**Work order:** Nothing may be left out of the listing below but its images; repeat the rest exactly.
#### Provided data
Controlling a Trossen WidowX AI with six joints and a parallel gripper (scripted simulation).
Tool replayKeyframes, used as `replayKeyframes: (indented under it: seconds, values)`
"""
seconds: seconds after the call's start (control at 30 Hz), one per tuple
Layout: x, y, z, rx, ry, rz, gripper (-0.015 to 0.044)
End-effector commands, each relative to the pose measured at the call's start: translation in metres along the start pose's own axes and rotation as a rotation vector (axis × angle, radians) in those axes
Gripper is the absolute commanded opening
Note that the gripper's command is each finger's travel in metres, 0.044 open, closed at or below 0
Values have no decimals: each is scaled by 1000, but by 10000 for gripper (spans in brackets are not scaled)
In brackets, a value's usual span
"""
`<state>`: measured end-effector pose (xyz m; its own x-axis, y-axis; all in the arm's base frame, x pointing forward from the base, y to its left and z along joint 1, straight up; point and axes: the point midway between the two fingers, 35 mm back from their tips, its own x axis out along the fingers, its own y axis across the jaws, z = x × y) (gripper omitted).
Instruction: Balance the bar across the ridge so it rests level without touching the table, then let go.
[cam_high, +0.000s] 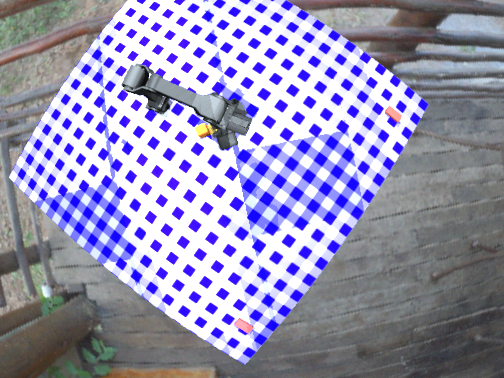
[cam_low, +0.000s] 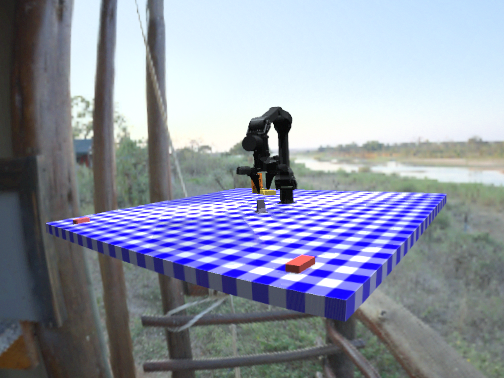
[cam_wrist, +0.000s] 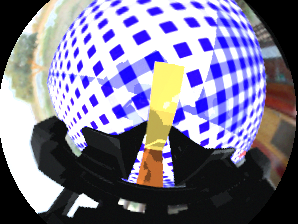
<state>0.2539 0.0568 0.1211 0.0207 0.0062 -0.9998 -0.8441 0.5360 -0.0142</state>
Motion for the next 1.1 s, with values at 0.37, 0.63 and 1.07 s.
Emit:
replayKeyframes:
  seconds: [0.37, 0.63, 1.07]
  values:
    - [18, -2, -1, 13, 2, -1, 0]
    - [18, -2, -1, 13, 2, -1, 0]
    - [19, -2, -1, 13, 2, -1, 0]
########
**Result of this task:**
Controlling a Trossen WidowX AI with six joints and a parallel gripper (scripted simulation).
Tool replayKeyframes, used as `replayKeyframes: (indented under it: seconds, values)`
"""
seconds: seconds after the call's start (control at 30 Hz), one per tuple
Layout: x, y, z, rx, ry, rz, gripper (-0.015 to 0.044)
End-effector commands, each relative to the pose measured at the call's start: translation in metres along the start pose's own axes and rotation as a rotation vector (axis × angle, radians) in those axes
Gripper is the absolute commanded opening
Note that the gripper's command is each finger's travel in metres, 0.044 open, closed at or below 0
Values have no decimals: each is scaled by 1000, but by 10000 for gripper (spans in brackets are not scaled)
In brackets, a value's usual span
"""
`<state>`: measured end-effector pose (xyz m; its own x-axis, y-axis; all in the arm's base frame, x pointing forward from the base, y to its left and z along joint 1, straight up; point and axes: the point midway between the two fingers, 35 mm back from their tips, its own x axis out along the fingers, its own y axis across the jaws, z = x × y) (gripper omitted).
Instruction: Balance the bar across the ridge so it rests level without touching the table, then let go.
[cam_high, +0.000s] 
[cam_low, +0.000s] 
[cam_wrist, +0.000s] 
<state>0.2539 0.0568 0.1211 0.0207 0.0062 -0.9998 -0.8441 0.5360 -0.0142</state>
Motion for the next 1.1 s, with values at 0.37, 0.63 and 1.07 s.
Emit:
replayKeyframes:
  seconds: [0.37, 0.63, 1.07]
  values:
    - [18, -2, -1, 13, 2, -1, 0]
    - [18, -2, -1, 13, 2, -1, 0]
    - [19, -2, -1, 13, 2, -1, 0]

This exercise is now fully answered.